Auf das Wort eines anderen vertrauen - können WIR das so ohne weiteres? Selbst Simon Petrus verhält sich in dieser Situation ja keineswegs völlig vertrauensselig. 

Er macht deutlich, was seine Berufserfahrung ihn gelehrt hat: Wenn es in der Nacht nichts gebracht hat, lohnt es sich doch tagsüber erst recht nicht. 

Petrus reagiert auf die Aufforderung Jesu hin nicht blindlings und naiv, sondern bewusst und reflektiert aus eigener Entscheidung. Aber seine Entscheidung lautet: „Auf dein Wort hin - will ich die Netze auswerfen.“ 

Und das Vertrauen, für das er sich entscheidet, wird belohnt. Die Geschichte vom Fischzug des Petrus ist also eine VERTRAUENSgeschichte. 

Wie den Menschen, für die der Evangelist Lukas diese Geschichte aufschrieb, möchte sie auch uns Mut machen, Mut, Zutrauen zu haben und Vertrauen zu schenken, gerade dann, wenn wir mutlos sind, wenn unser Selbstvertrauen beschädigt ist, wenn sich unsere Hoffnungen verflüchtigen. 

Die Vertrauens-Geschichte vom Fischzug des Petrus möchte uns Mut machen, auch einmal die vorgegebenen Gleise zu verlassen, uns auf ungewohnte Wege zu begeben oder entgegen unserer Alltagsroutine das Risiko einzugehen, neue Erfahrungen zu machen. 

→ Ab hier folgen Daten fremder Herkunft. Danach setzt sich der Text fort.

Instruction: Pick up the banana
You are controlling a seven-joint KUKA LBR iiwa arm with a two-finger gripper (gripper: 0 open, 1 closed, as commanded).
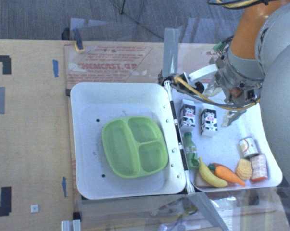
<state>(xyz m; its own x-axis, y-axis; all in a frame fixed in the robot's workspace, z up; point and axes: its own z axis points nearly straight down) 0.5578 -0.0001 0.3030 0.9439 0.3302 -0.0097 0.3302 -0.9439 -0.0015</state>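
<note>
Banana [209, 173] lies at the near edge of the right bin [231, 138], toward its left corner, long axis running diagonally from upper left to lower right, with a carrot [227, 174] touching it on the right side. Your gripper [230, 115] hangs over the far part of that same bin, so the banana sits toward the near rim and slightly left of it, well apart; whether the fingers are spread or closed you cannot tell from here, and nothing shows between them. Also in the right bin: two small milk cartons [198, 118] just below the gripper, a green bottle [189, 149] along the left wall just above the banana, a can [249, 147], a cracker [244, 169] and a red packet [258, 167]. The left bin [87, 105] holds a green divided tray [134, 146]. You will likely need to turn the wrist so the fingers close across the banana, clear of the carrot
</note>
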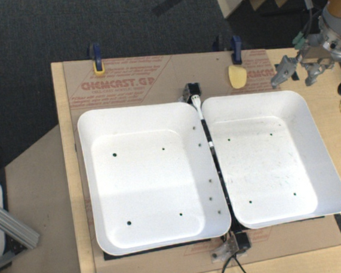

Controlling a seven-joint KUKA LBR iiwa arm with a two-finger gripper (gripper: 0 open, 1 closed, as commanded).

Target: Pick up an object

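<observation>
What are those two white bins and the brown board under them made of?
The left bin and right bin look like thin moulded plastic: smooth, rounded corners, a soft sheen. The board looks like cardboard or paper-faced sheet: matte tan with red printed lettering, so I can't be sure which.

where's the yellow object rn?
In the camera view, the yellow object lies on the brown board outside both bins, just above the right bin near its upper-left corner, below a blue clamp and left of the gripper.
</observation>
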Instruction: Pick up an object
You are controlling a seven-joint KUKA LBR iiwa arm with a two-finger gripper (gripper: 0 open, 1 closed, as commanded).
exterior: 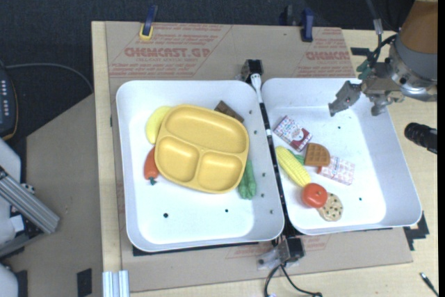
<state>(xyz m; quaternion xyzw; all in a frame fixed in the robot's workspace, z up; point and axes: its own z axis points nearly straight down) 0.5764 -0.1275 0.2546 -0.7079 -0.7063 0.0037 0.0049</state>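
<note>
In the right bin (389, 212), nearest, a cookie (332, 207) and tomato (314, 195) touch; behind lie corn (293, 165), a waffle (317, 154) and packets. Farther back, the gripper (361, 99) hovers with fingers apparently spread, holding nothing.

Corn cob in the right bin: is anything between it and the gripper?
Partly. The red-and-white packet lies between the gripper and the corn cob, close beside the cob's upper end. From above, nothing covers the cob.
</note>
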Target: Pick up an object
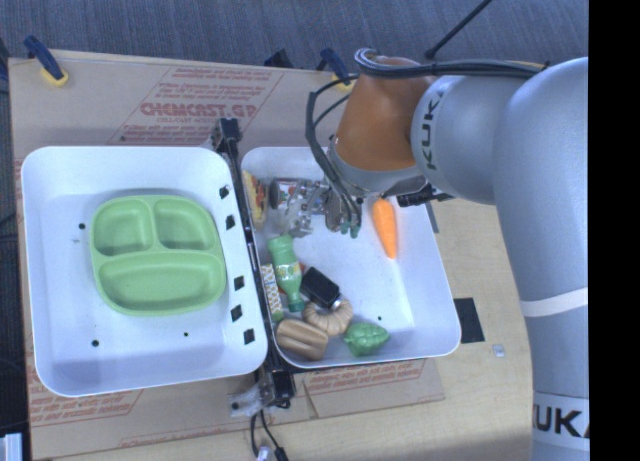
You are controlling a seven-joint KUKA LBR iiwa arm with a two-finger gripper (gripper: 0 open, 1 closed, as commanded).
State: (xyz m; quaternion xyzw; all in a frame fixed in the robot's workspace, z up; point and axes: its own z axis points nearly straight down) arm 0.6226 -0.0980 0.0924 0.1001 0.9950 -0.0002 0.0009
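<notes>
- gripper [335, 211] low in the right bin [425, 289]; whether it is spread or closed cannot be told.
- carrot [386, 228] just to its right.
- green bottle [285, 267] below-left, black block [320, 287] below.

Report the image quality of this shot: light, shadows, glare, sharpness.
Camera view: even, soft light with a cool bluish cast; the white bins look slightly washed out but without hard glare; faint shadow under the arm in the right bin; overall mildly soft, with the tool and the small items near it hard to resolve.
</notes>
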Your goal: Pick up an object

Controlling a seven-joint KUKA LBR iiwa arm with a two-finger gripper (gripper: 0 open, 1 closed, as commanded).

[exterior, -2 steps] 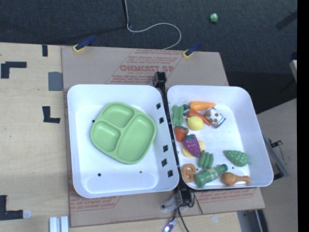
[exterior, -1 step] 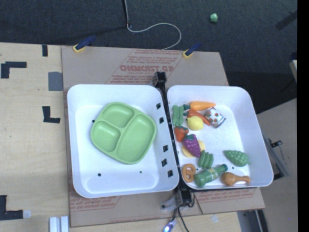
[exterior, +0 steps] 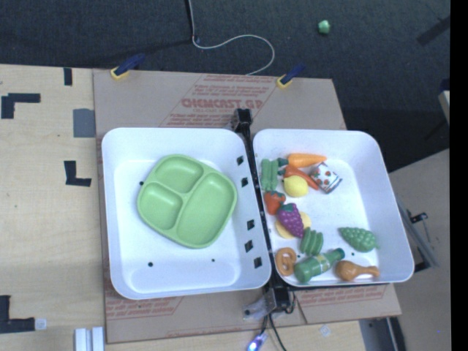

Und dies im Vertrauen auf Gottes Beistand, der uns ja immer wieder in Gestalt hilfreicher Mitmenschen begegnet. Deshalb ist es so wichtig, dass wir uns vor Augen halten, wie viele verlässliche und vertrauenswürdige Menschen es doch gibt, die uns tagtäglich zur Seite stehen.
So könnte man auch jene Mitarbeiter der Caritas sehen, die sich nicht nur um Menschen bei uns, sondern auch um Menschen in Osteuropa kümmern, also über ihren Tellerrand blicken und sich gerade um Kinder sorgen, die in ihrer Heimat geblieben sind, dort aber wenig Hoffnung haben.
 
Wie selbstverständlich nehmen wir oft all die Geschenke hin, die uns das Leben immer wieder zeigt. Selten verschwenden wir einen Gedanken daran und noch seltener sind wir dankbar dafür. 

Das, liebe Gemeinde, ist für mich die Herausforderung Jesu, die dem Simon Petrus damals am See Genezareth deutlich wurde. 

Ganz plötzlich muss er es begriffen haben: Wo Gott mir begegnet, kann ich nicht so bleiben wie ich bin und nur meinen begrenzten Erfahrungen folgen. 

Wo Gott mir begegnet, da öffnen sich neue weitere Horizonte als ich sie bisher aus meinem Fischerboot heraus wahrgenommen habe. 

Vielleicht mag es auch uns gelegentlich so ergehen wie Petrus, dass wir trotz aller Probleme, die uns ja auch innerlich beschäftigen, dennoch dessen innewerden, was uns alles unverdientermaßen geschenkt wird. 

So können wir daraus Lebenszuversicht schöpfen und aufs Neue vertrauen, in uns und in die Menschen um uns herum. 

Möge Jesu Geist und Vorbild bewirken, dass wir christliche, soziale Netzwerker werden und im Vertrauen auf ihn dazu beitragen, seine heilsame Botschaft in unsere nahe aber auch weite Lebenswelt hineinzutragen.